No documento encaminhado ao MPF, a Comissão Quilombola relata que no dia 13 de setembro, lideranças das comunidades de Angelim II e Nossa Senhora da Penha receberam um telefonema do técnico da empresa EDP que estava trabalhando nas comunidades dando conta do fato. “Ele foi ameaçado por um carro de vigilância da empresa Suzano, um carro com cachorro, e o vigilante afirmou a ele que se retornasse às comunidades, soltaria os cachorros nele e alvejaria de tiro, com isso, o técnico responsável pelas visitas acionou os seus superiores que suspendeu o trabalho nas comunidades”, expõe a denúncia.

“A falta de energia aumenta ou contribui com várias outras dificuldades na comunidade, como acesso à agua, produção das casas de farinha que se encontram paradas em diversas comunidades quilombolas do Sapê do Norte. Nossas comunidades sempre fizeram denúncias sobre essas ameaças, impactos ambientais, direito de ir em vir, e muitas outras.
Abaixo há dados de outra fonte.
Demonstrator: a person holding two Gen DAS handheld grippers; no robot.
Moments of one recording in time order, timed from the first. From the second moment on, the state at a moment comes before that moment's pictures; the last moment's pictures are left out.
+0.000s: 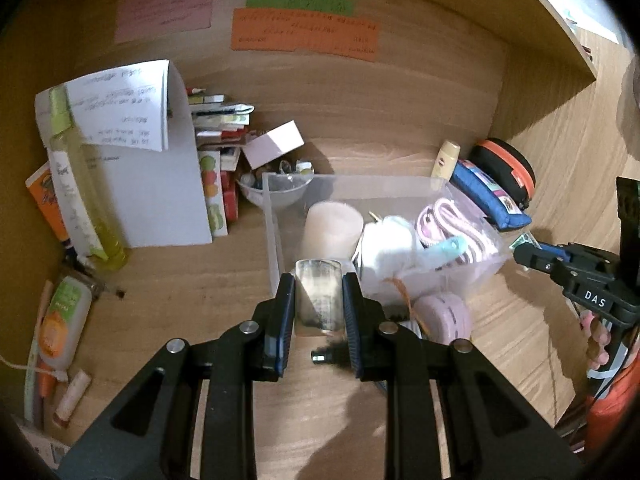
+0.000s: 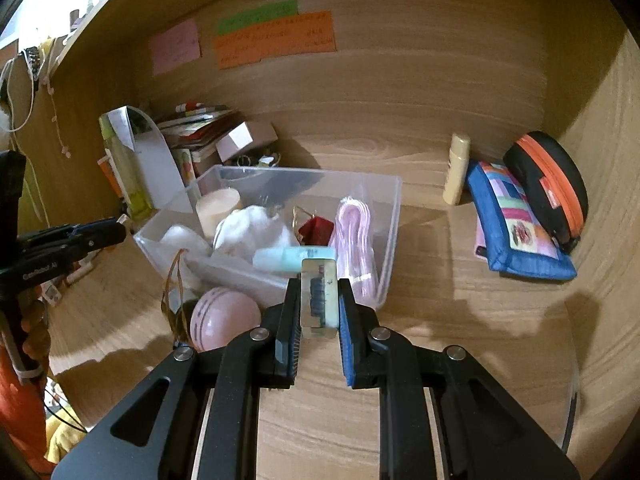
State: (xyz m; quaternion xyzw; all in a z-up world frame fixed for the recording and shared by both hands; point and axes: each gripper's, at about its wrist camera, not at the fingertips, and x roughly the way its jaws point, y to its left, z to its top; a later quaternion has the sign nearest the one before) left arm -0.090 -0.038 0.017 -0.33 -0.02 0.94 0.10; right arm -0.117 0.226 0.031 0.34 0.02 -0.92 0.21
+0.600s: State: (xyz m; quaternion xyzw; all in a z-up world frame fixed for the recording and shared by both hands) left arm -0.150 -0.032 0.003 -0.35 -0.03 0.93 0.09; right arm -0.181 0.185 0.020 0.35 0.05 -0.91 0.23
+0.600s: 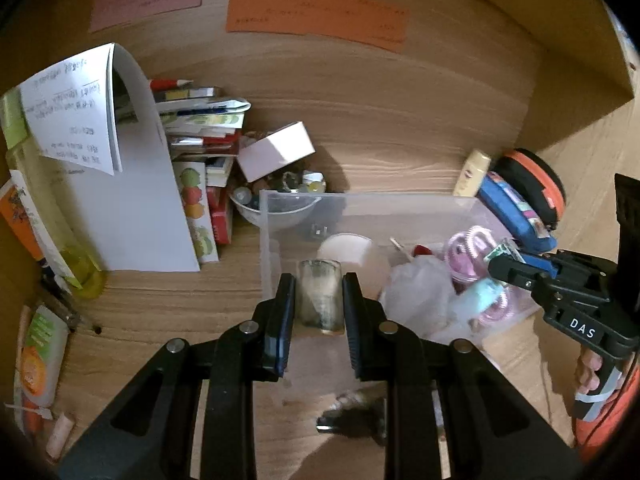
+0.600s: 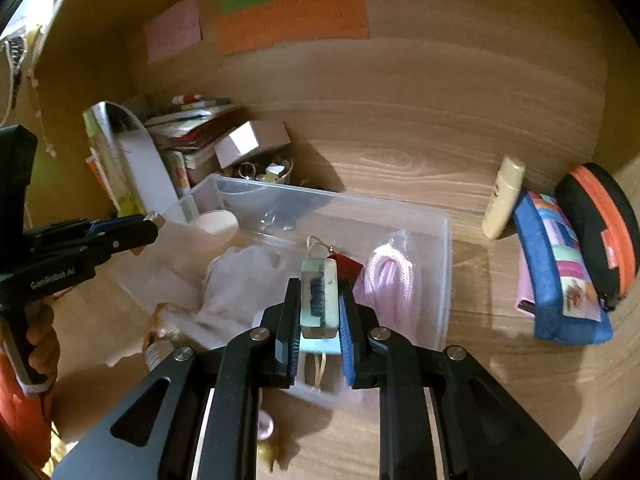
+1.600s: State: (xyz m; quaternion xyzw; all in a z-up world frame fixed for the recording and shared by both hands) left arm -0.145 -0.035 0.002 -0.34 -0.06 0.93 0.13; right arm -0.188 0.163 0.017 0.34 0.09 -0.91 0.21
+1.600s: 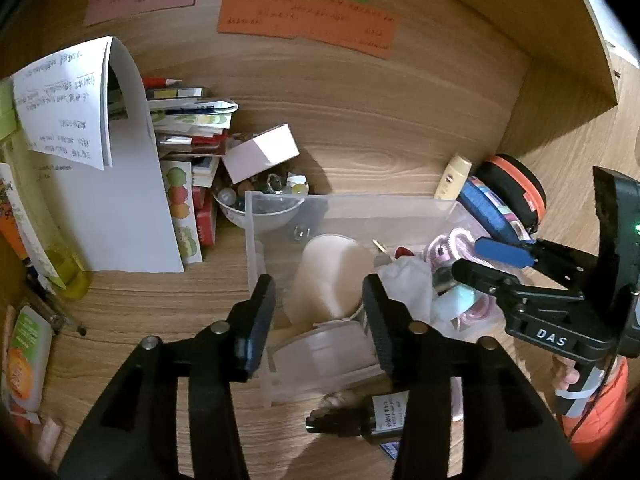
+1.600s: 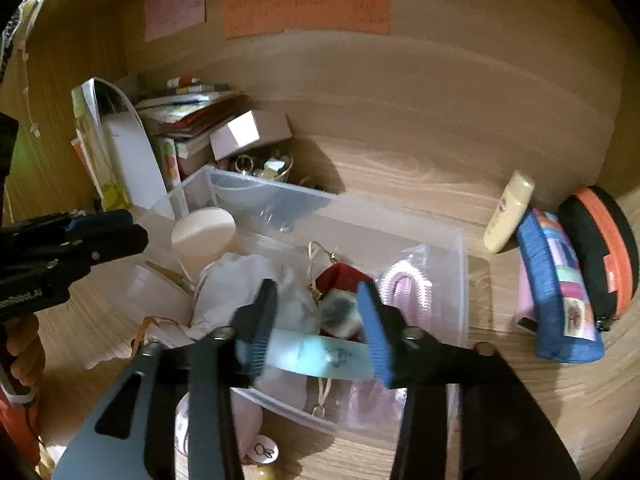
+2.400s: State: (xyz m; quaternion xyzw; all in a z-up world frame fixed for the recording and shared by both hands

Diversas lideranças já se passaram por situação parecida, e hoje nós queremos que os órgãos competentes se posicionem e tomem as medidas, e que os trabalhos da EDP voltem urgentemente nas comunidades, e que não deixe que uma empresa privada mais uma vez cerceando os nossos direitos”, acrescenta a Comissão.

Mais de meio século de violações

Tornar a vida humana impraticável dentro do Sapê do Norte parece ser um objetivo permanente da Suzano, desde os seus tempos de Aracruz Celulose, quando expulsou do território 90% das famílias quilombolas que lá viviam há gerações, derrubou milhares de hectares de Mata Atlântica nativa e iniciou a expansão de seu deserto verde para produção de celulose.

A criação da Mesa de Resolução de Conflitos Fundiários, pelo Governo Casagrande, que deveria sanar as violações de direitos humanos e fundiários das comunidades, por sua vez, não alcança nenhum resultado efetivo, sendo manipulada pela multinacional para continuar usurpando o território quilombola.

Força-tarefa e retomadas

Ações efetivas surgem por parte do Instituto Nacional de Colonização e Reforma Agrária (Incra), que sob gestão do presidente Lula (PT), determinou uma força-tarefa para concluir a titulação das comunidades já certificadas pela Fundação Palmares, muitas há mais de 15 anos. As próprias comunidades também tomam medidas que lhe cabem, realizando retomadas, como em Nossa Senhora da Penha e Nova Vista, diante da recusa da Suzano de retirar seus eucaliptais das terras quilombolas.